Bezafibrate enhances proliferation and differentiation of osteoblastic MC3T3-E1 cells via AMPK and eNOS activation.

AIM

To investigate the effects of bezafibrate on the proliferation and differentiation of osteoblastic MC3T3-E1 cells, and to determine the signaling pathway underlying the effects.

METHODS

MC3T3-E1 cells, a mouse osteoblastic cell line, were used. Cell viability and proliferation were examined using MTT assay and colorimetric BrdU incorporation assay, respectively. NO production was evaluated using the Griess reagent. The mRNA expression of ALP, collagen I, osteocalcin, BMP-2, and Runx-2 was measured using real-time PCR. Western blot analysis was used to detect the expression of AMPK and eNOS proteins.

RESULTS

Bezafibrate increased the viability and proliferation of MC3T3-E1 cells in a dose- and time-dependent manner. Bezafibrate (100 μmol/L) significantly enhanced osteoblastic mineralization and expression of the differentiation markers ALP, collagen I and osteocalcin. Bezafibrate (100 μmol/L) increased phosphorylation of AMPK and eNOS, which led to an increase of NO production by 4.08-fold, and upregulating BMP-2 and Runx-2 mRNA expression.
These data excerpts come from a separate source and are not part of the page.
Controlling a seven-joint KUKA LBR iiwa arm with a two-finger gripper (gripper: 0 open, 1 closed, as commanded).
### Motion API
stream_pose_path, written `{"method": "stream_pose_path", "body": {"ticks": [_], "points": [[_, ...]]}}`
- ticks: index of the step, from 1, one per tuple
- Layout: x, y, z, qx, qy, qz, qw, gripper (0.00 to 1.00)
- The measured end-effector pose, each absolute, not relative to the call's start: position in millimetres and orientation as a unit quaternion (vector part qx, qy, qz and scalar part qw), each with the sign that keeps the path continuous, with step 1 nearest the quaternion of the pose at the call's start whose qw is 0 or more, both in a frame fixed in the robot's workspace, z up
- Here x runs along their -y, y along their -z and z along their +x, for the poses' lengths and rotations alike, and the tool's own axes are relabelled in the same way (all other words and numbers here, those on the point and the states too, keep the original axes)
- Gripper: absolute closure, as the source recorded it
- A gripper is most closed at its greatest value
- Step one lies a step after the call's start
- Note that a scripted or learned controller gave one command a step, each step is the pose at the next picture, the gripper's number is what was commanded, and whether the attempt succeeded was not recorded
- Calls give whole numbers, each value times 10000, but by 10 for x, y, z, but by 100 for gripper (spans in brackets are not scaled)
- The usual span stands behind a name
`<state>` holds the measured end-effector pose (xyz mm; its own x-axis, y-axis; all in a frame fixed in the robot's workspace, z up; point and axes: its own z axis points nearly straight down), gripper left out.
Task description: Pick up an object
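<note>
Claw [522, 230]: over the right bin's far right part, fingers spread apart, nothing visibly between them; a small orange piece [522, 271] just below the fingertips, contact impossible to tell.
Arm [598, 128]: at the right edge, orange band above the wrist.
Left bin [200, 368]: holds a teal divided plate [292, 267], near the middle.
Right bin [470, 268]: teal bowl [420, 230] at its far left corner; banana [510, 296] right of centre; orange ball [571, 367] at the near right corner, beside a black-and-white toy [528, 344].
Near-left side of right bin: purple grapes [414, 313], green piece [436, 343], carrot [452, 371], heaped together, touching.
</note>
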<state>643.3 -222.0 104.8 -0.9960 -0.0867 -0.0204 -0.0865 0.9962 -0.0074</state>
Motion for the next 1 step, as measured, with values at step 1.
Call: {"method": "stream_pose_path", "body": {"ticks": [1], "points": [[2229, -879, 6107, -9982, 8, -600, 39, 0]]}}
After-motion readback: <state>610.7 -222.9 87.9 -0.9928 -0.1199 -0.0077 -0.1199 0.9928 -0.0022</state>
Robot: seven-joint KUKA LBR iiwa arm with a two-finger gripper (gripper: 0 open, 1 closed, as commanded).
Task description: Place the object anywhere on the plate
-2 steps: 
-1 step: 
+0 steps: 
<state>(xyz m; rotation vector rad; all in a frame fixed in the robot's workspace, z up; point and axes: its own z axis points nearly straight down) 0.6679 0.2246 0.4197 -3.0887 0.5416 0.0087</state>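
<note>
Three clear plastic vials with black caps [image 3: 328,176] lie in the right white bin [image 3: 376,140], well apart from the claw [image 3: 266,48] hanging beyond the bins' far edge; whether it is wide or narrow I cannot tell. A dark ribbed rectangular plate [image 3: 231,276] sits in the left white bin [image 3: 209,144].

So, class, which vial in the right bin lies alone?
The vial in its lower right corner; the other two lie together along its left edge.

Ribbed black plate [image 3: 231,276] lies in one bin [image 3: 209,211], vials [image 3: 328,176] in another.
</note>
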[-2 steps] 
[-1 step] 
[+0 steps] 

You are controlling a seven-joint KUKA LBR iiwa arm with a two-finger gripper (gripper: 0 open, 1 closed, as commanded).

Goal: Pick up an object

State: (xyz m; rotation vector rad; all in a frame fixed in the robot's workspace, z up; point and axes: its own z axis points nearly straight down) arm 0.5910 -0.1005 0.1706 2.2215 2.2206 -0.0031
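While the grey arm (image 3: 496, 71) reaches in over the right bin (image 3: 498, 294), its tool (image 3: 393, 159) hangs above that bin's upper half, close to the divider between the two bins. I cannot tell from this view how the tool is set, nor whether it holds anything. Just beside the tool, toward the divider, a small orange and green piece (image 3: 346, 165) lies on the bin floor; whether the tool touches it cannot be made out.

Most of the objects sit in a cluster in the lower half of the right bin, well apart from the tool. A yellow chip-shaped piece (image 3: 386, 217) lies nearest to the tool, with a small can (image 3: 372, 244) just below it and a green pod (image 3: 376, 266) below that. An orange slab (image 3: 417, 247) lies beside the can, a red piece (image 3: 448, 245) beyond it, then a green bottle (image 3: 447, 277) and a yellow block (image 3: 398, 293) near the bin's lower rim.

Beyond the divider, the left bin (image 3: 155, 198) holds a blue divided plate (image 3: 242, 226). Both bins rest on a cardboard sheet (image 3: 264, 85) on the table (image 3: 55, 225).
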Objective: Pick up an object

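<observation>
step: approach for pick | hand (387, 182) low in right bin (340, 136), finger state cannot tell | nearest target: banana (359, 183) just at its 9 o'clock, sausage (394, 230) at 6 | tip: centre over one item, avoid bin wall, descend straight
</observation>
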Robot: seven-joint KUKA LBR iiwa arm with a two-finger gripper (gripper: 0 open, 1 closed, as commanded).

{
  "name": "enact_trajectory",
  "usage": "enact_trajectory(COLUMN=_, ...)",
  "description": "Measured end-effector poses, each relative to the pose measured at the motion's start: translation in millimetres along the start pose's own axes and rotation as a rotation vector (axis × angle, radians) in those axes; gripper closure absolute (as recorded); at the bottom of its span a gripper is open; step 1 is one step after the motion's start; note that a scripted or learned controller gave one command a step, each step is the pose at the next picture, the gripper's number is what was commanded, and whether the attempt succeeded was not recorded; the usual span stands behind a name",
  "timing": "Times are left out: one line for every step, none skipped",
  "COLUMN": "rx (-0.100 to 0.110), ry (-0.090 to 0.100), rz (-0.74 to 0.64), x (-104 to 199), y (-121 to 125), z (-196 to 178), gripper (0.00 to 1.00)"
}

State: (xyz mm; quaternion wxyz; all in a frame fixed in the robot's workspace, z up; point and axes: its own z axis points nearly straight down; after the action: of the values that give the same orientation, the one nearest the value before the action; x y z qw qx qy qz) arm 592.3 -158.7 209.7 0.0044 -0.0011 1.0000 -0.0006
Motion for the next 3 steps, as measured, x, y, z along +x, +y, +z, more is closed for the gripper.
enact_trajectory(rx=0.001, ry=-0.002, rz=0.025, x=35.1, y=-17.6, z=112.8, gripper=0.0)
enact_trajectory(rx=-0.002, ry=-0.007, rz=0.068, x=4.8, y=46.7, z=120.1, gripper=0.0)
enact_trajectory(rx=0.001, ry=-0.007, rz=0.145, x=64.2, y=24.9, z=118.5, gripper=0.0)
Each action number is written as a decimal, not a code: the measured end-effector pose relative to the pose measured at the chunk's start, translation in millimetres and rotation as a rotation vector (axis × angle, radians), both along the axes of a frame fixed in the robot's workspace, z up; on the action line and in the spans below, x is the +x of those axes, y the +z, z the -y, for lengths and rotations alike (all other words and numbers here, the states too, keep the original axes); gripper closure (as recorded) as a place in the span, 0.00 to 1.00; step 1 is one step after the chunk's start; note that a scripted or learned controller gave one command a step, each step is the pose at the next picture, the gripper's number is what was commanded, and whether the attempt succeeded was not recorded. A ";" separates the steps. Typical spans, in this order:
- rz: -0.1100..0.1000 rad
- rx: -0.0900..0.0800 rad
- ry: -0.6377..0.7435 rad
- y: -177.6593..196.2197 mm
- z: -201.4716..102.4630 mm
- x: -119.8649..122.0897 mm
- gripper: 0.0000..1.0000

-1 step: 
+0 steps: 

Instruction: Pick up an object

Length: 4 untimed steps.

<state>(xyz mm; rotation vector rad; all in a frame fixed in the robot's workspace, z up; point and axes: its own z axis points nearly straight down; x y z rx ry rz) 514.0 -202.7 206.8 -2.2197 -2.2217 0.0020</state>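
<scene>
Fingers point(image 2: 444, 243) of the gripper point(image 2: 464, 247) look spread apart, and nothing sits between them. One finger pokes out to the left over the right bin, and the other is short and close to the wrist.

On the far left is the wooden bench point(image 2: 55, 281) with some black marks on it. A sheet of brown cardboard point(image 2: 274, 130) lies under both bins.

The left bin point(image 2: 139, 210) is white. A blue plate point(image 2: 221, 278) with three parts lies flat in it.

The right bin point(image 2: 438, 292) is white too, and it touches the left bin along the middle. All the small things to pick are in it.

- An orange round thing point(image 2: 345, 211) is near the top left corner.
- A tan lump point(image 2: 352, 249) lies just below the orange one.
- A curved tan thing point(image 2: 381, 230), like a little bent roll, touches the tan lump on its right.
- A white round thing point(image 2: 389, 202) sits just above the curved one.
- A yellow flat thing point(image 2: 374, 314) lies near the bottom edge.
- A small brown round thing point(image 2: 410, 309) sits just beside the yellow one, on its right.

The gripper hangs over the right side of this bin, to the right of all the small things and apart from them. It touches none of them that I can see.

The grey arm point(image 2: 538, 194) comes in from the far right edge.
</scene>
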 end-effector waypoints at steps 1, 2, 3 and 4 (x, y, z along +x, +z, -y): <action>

These effects could be blocked by AMPK inhibitor compound C (5 μmol/L), or the PPARβ inhibitor GSK0660 (0.5 μmol/L), but not by the PPARα inhibitor MK886 (10 μmol/L). Furthermore, GSK0660, compound C, or N(G)-nitro-L-arginine methyl ester hydrochloride (L-NAME, 1 mmol/L) could reverse the stimulatory effects of bezafibrate (100 μmol/L) on osteoblast proliferation and differentiation, whereas MK886 only inhibited bezafibrate-induced osteoblast proliferation.

CONCLUSION

Bezafibrate stimulates proliferation and differentiation of MC3T3-E1 cells, mainly via a PPARβ-dependent mechanism. The drug might be beneficial for osteoporosis by promoting bone formation.